In the last few weeks, the chaos and improvisation in the organization of the judicial election have become evident. Those who wanted to participate in the process had to pass through the political sieve of the Evaluation Committees, which decided in an arbitrary and opaque manner who had the approval of the Presidency and the Congress to appear on the ballot. Thus, the Senate anointed itself as the organizer of elections without the legal certainty required to do so. For their part, the authorities in charge of carrying out these functions have had to resort to the manipulation of the constitutional principles that should guide the electoral function in order to adjust to the haste imposed by the powers that be. Thus, what has been proposed as a democratizing triumph has actually meant significant regressions in the way elections are carried out, affecting political rights that have been won and those yet to be won, such as access to justice.
In a new episode of democratic simulation, Sheinbaum proposed to eliminate reelection as a mechanism to fight corruption and make democracy effective. The truth is that, since its incorporation to our electoral system in 2014 and the beginning of its operation in 2018, the Congress omitted to provide the figure with enough content to fulfill the objectives it proposed. With its approval, this sought the professionalization of legislative work, the establishment of closer links between citizens and their representatives and a more effective accountability. But the lack of regulation resulted in a lukewarm application that, in fact, has kept the control of candidacies in the hands of the parties.

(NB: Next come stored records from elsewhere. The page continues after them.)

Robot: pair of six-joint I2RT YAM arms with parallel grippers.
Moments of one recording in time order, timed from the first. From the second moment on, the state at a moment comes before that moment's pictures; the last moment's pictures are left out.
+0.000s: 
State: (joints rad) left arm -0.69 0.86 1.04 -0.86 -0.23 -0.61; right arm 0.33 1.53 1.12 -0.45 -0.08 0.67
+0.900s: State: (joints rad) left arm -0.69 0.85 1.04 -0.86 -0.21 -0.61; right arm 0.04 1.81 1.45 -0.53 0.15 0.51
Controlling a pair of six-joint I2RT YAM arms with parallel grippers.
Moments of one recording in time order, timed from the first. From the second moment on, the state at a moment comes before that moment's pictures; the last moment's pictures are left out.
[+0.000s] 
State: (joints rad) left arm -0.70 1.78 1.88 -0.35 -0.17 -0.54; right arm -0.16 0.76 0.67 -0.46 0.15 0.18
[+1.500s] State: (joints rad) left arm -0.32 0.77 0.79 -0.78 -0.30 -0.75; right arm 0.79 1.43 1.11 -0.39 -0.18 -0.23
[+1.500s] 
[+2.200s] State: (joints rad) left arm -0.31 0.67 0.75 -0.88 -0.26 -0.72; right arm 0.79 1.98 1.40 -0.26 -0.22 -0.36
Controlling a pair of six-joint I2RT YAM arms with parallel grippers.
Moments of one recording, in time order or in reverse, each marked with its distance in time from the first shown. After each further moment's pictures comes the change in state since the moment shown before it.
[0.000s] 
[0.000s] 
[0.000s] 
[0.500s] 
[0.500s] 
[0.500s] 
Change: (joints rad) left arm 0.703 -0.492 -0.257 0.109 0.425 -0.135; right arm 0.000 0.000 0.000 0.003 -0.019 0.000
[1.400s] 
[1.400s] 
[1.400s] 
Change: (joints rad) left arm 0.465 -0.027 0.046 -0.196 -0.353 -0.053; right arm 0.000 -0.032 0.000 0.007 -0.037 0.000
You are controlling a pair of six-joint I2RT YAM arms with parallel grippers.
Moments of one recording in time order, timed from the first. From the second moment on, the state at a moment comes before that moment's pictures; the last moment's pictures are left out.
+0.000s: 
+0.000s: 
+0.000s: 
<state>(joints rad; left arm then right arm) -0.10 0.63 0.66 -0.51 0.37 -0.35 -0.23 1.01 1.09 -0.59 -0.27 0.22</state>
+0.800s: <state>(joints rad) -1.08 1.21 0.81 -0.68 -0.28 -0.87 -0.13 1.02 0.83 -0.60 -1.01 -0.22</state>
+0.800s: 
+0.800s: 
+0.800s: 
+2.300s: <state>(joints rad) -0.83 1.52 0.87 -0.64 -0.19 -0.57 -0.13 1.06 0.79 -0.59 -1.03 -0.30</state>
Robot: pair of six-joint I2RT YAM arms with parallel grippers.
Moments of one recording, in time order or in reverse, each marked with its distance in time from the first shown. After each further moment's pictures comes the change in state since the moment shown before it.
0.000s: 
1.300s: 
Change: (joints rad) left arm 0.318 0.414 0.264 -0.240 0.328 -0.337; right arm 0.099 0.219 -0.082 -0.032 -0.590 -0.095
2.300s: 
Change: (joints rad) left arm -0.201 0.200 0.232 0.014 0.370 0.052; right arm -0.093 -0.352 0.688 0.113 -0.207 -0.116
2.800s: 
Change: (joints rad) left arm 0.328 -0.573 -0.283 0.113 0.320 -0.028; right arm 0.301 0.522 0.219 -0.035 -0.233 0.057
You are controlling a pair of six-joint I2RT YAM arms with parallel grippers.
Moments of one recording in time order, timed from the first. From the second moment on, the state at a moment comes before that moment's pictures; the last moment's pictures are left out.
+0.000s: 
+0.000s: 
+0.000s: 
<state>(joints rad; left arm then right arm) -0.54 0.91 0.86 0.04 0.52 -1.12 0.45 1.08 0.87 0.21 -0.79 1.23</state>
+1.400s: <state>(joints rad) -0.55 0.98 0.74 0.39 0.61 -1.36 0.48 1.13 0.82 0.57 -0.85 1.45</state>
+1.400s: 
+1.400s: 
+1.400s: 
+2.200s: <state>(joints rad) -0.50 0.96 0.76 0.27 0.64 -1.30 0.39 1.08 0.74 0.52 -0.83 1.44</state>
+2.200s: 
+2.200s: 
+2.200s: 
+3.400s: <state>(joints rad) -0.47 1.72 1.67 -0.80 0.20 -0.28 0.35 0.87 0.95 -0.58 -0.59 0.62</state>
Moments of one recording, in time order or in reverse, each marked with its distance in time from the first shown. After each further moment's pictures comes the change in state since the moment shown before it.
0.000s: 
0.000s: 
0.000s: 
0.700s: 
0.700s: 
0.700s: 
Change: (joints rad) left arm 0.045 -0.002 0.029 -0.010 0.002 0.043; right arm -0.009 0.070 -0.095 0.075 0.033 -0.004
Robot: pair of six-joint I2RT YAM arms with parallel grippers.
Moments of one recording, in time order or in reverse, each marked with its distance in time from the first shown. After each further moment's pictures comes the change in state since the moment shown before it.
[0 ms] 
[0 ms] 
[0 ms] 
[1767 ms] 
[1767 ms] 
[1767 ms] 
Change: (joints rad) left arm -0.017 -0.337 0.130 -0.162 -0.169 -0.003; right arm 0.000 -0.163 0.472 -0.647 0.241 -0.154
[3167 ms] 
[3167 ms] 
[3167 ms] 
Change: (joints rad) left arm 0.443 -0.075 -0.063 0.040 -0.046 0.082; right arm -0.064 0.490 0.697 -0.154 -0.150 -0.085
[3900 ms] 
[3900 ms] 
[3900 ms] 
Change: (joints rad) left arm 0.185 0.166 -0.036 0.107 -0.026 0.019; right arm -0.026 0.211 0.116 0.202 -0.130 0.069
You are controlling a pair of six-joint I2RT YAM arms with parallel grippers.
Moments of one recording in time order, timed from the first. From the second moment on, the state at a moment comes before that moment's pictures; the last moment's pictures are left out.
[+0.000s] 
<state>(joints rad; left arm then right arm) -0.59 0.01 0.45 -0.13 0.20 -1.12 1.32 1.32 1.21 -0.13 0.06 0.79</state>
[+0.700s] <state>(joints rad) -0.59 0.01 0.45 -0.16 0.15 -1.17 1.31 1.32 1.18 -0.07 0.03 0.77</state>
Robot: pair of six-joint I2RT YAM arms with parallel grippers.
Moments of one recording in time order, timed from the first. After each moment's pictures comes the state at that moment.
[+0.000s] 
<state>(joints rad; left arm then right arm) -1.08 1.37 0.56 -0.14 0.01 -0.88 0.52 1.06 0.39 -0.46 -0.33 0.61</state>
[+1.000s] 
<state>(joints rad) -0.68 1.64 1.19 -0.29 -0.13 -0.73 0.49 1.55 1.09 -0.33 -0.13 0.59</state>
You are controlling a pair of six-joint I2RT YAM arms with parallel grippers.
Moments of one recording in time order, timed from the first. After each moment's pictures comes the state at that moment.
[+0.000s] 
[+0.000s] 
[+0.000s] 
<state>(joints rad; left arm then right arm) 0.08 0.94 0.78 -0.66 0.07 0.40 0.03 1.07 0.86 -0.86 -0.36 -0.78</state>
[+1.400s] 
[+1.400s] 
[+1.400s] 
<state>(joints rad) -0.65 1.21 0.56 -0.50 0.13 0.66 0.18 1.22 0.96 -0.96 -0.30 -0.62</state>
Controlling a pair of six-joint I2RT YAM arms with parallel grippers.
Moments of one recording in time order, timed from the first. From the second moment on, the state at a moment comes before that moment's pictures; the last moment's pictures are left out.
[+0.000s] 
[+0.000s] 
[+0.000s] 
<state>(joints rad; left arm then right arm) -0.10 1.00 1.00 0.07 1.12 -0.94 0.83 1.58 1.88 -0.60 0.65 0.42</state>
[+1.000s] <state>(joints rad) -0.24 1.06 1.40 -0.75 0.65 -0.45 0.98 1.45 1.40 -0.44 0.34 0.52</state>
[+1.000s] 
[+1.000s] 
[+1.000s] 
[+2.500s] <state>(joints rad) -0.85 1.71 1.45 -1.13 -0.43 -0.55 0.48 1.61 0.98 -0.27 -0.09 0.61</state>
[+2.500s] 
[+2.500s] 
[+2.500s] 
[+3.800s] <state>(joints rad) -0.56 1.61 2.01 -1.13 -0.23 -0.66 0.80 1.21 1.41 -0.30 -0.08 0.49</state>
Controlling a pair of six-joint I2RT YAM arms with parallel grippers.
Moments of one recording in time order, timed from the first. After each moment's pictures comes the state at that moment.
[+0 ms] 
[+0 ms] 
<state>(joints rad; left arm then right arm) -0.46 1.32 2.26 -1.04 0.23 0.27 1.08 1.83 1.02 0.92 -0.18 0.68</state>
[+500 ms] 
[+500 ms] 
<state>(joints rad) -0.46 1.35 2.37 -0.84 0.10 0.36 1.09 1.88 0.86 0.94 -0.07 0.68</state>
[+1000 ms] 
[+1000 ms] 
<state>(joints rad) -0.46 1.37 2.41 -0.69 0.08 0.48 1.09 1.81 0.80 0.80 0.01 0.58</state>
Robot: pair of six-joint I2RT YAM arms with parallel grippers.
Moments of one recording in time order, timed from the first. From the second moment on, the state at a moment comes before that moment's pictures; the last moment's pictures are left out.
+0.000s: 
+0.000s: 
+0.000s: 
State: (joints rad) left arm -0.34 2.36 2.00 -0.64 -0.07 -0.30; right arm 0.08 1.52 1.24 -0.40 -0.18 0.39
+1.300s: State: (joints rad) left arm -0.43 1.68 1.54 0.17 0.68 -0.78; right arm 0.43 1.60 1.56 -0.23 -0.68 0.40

The law did not establish rules regarding the need to separate from office for campaigning and oversight to ensure that public resources are not used for that purpose. The National Electoral Institute made the figure a right of the politicians and not a right of the citizens, allowing someone to be reelected by a political party other than the one that originally nominated him/her and even for another district other than the one he/she won. It was also allowed that a person elected by the principle of majority could be reelected by the principle of proportional representation, in the absence of an express prohibition in the law. In this way, the citizens were not empowered to reward or punish through their vote, but rather the politicians who were in good standing with the leaderships in order to nominate them again.
Our experience with reelection was condemned by a legislative omission of origin. Therefore, the proposal to eliminate reelection once and for all after only six years in operation does not provide us with more democratic guarantees, but rather assures the parties the prerogative of keeping in their hands the power to nominate candidates and to define the political future of their cadres.
On the other hand, the initiative that prohibits nepotism in elected positions, although positive in principle, did not incorporate other positions in the Federal Public Administration where nepotism is widespread. Worse yet, the reservation approved in the Senate that would make the prohibition effective until 2030 would ensure candidacies to direct relatives of current governors in Guerrero, San Luis Potosí and Zacatecas in the 2027 elections.